After the 1993 election, Gregg removed himself completely from public life. He sold his shares in Decima Research, and made no television appearances, attended no business meetings and gave no speeches for seven years. In 1995, he co-founded The Strategic Counsel and quietly went about building a new career for himself.
“I completely changed my life,” he says. “I discovered during that period that my father had been right; if you rely on the people who love you and you continue to learn things, you will be okay.”

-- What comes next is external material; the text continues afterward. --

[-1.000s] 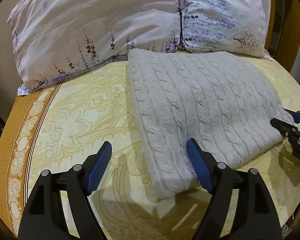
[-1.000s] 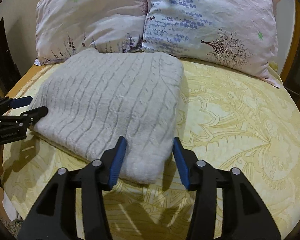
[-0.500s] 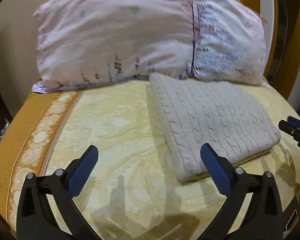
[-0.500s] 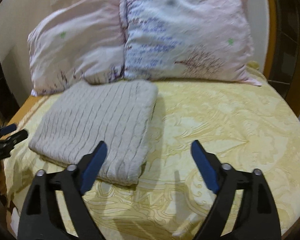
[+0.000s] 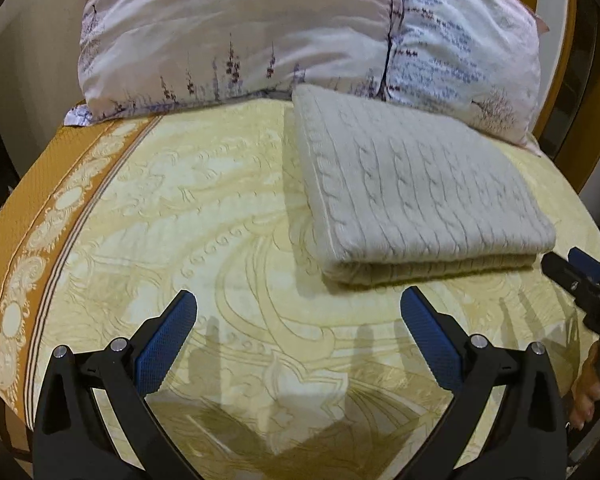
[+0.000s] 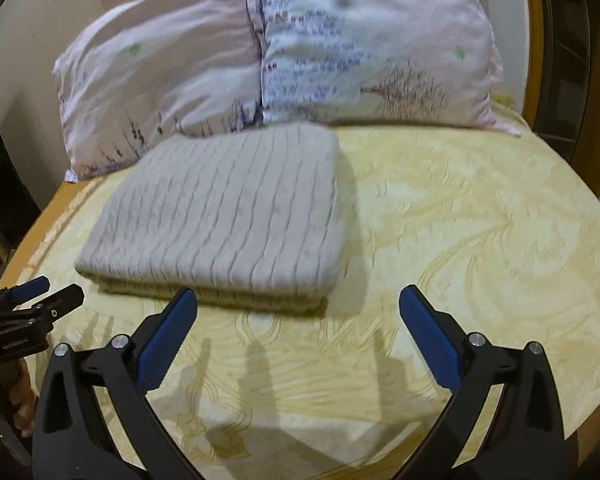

He drastically cut back on his eclecticism—focussing more strongly than ever on polling and political commentary—and adopted a more conservative style of dress. In 2000, he raised $15 million to establish The Song Corp., the largest independent music company in Canadian history—only to have the company go bankrupt in 2001. Commenting on the high-profile bankruptcy, one Canadian music executive summed the affair up as “The power of ego transcend[ing] the power of intellect.”
The turning point for Gregg came in 2000, when he called up his friend Peter Mansbridge with a proposal for a regular political spot in the then-impending federal election. The segment, “Behind the Ballot”, aired on The National every night during the election campaign. The popular spot thrust Gregg back onto common ground. He threw himself fully into the research business, taking on chairmanship of The Strategic Counsel and expanding his expertise into political commentary. He decided there was nothing shameful—or boring—about concentrating on and being good at just a few things.
“You have to work hard, first and foremost, which I’ve always done. I give about 25 speeches a year and I never, ever just throw my head back and wax oratorical about polling or politics.” Gregg says. “I always prepare. You have to put in the work. It sounds boring and drudgerous, but that’s how you succeed.”